==== SOURCE RECORDS

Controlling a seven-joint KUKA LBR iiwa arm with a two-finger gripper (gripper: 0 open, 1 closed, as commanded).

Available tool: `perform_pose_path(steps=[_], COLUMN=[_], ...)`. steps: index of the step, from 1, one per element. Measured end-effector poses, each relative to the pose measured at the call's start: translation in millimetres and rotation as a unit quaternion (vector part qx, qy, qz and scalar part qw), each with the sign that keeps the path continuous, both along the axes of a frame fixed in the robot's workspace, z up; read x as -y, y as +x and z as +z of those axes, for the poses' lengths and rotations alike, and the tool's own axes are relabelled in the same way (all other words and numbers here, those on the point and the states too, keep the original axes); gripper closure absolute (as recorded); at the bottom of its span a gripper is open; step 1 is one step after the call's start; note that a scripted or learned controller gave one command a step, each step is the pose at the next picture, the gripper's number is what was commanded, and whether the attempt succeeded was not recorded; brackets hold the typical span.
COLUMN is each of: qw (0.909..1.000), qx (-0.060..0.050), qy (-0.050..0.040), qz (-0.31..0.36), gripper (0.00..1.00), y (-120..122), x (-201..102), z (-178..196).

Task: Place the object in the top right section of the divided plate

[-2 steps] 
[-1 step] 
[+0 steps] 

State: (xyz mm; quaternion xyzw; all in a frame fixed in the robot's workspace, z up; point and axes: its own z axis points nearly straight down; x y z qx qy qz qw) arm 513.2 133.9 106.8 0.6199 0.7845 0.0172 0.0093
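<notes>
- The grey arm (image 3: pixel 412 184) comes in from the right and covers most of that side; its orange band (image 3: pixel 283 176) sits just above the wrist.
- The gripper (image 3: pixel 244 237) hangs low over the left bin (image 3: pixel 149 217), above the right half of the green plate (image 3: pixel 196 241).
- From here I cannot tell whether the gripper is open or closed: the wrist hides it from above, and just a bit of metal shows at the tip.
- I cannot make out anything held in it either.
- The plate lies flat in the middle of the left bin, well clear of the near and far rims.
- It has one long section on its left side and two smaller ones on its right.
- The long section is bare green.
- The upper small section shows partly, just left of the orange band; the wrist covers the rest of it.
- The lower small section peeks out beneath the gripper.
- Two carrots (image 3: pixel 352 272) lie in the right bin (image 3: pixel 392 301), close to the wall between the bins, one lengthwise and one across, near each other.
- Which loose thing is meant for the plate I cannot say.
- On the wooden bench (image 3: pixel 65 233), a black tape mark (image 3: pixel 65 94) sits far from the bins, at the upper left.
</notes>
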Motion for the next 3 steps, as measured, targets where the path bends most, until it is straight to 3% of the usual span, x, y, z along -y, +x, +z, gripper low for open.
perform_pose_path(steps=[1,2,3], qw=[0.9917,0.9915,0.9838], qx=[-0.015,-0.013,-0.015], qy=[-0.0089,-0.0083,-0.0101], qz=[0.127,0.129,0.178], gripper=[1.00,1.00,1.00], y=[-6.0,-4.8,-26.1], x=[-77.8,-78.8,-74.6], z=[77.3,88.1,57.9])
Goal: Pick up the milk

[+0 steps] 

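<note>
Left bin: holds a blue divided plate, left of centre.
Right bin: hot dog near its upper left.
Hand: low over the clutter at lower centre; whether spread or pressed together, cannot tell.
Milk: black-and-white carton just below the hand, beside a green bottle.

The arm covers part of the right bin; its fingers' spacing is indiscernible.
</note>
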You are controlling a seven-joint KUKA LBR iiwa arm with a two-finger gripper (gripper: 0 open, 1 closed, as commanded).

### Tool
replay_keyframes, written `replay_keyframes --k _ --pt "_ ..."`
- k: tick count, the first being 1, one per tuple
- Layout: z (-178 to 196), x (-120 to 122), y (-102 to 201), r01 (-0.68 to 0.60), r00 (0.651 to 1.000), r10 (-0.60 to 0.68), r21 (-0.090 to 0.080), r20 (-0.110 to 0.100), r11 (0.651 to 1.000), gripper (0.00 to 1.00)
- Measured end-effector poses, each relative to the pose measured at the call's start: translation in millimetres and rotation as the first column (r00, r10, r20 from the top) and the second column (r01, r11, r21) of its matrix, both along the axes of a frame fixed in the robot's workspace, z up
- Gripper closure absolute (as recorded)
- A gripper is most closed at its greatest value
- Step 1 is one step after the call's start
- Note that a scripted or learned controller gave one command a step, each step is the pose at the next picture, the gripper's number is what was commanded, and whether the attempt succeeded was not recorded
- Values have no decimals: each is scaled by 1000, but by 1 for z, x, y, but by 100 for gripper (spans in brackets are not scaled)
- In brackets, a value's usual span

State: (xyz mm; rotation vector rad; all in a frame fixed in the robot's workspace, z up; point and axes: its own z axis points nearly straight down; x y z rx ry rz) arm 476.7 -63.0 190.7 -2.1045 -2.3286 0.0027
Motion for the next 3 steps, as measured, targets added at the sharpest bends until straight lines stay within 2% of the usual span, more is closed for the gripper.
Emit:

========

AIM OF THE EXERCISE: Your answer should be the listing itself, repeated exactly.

TASK RESULT:
Controlling a seven-joint KUKA LBR iiwa arm with a two-finger gripper (gripper: 0 open, 1 closed, as commanded).

Available tool: `perform_pose_path(steps=[_], COLUMN=[_], ...)`. steps: index of the step, from 1, one per element. Measured end-effector poses, each relative to the pose measured at the call's start: translation in millimetres and rotation as a unit quaternion (vector part qx, qy, qz and scalar part qw), each with the sign that keeps the path continuous, both along the axes of a frame fixed in the robot's workspace, z up; read x as -y, y as +x and z as +z of those axes, for the poses' lengths and rotations alike, and the tool's own axes are relabelled in the same way (all other words and numbers here, those on the point and the states too, keep the original axes); gripper closure absolute (as recorded); at the bottom of its span a gripper is open; step 1 is one step after the call's start; note that a scripted or learned controller gave one command a step, each step is the pose at the next picture, the gripper's number is what was commanded, and whether the attempt succeeded was not recorded; brackets hold the typical span.
COLUMN is each of: qw (0.909..1.000), qx (-0.060..0.050), qy (-0.050..0.040), qz (-0.31..0.36), gripper (0.00..1.00), y (-120..122), x (-201..102), z (-178..196).

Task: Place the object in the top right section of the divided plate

[-2 steps] 
[-1 step] 
[+0 steps] 

State: (xyz mm; quaternion xyzw; all in a frame fixed in the robot's workspace, z up; point and axes: its own z axis points nearly straight down; x y z qx qy qz qw) arm 513.2 133.9 106.8 0.6199 0.7845 0.0172 0.0093
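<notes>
- The grey arm (image 3: pixel 412 184) comes in from the right and covers most of that side; its orange band (image 3: pixel 283 176) sits just above the wrist.
- The gripper (image 3: pixel 244 237) hangs low over the left bin (image 3: pixel 149 217), above the right half of the green plate (image 3: pixel 196 241).
- From here I cannot tell whether the gripper is open or closed: the wrist hides it from above, and just a bit of metal shows at the tip.
- I cannot make out anything held in it either.
- The plate lies flat in the middle of the left bin, well clear of the near and far rims.
- It has one long section on its left side and two smaller ones on its right.
- The long section is bare green.
- The upper small section shows partly, just left of the orange band; the wrist covers the rest of it.
- The lower small section peeks out beneath the gripper.
- Two carrots (image 3: pixel 352 272) lie in the right bin (image 3: pixel 392 301), close to the wall between the bins, one lengthwise and one across, near each other.
- Which loose thing is meant for the plate I cannot say.
- On the wooden bench (image 3: pixel 65 233), a black tape mark (image 3: pixel 65 94) sits far from the bins, at the upper left.
</notes>
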Motion for the next 3 steps, as measured, targets where the path bends most, until it is straight to 3% of the usual span, x, y, z along -y, +x, +z, gripper low for open.
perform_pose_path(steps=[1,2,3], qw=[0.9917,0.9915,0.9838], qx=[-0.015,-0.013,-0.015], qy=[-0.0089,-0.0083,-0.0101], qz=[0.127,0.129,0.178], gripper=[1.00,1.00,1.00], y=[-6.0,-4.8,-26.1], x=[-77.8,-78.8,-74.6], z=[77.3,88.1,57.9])
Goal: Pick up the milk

[+0 steps] 

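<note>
Left bin: holds a blue divided plate, left of centre.
Right bin: hot dog near its upper left.
Hand: low over the clutter at lower centre; whether spread or pressed together, cannot tell.
Milk: black-and-white carton just below the hand, beside a green bottle.

The arm covers part of the right bin; its fingers' spacing is indiscernible.
</note>
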You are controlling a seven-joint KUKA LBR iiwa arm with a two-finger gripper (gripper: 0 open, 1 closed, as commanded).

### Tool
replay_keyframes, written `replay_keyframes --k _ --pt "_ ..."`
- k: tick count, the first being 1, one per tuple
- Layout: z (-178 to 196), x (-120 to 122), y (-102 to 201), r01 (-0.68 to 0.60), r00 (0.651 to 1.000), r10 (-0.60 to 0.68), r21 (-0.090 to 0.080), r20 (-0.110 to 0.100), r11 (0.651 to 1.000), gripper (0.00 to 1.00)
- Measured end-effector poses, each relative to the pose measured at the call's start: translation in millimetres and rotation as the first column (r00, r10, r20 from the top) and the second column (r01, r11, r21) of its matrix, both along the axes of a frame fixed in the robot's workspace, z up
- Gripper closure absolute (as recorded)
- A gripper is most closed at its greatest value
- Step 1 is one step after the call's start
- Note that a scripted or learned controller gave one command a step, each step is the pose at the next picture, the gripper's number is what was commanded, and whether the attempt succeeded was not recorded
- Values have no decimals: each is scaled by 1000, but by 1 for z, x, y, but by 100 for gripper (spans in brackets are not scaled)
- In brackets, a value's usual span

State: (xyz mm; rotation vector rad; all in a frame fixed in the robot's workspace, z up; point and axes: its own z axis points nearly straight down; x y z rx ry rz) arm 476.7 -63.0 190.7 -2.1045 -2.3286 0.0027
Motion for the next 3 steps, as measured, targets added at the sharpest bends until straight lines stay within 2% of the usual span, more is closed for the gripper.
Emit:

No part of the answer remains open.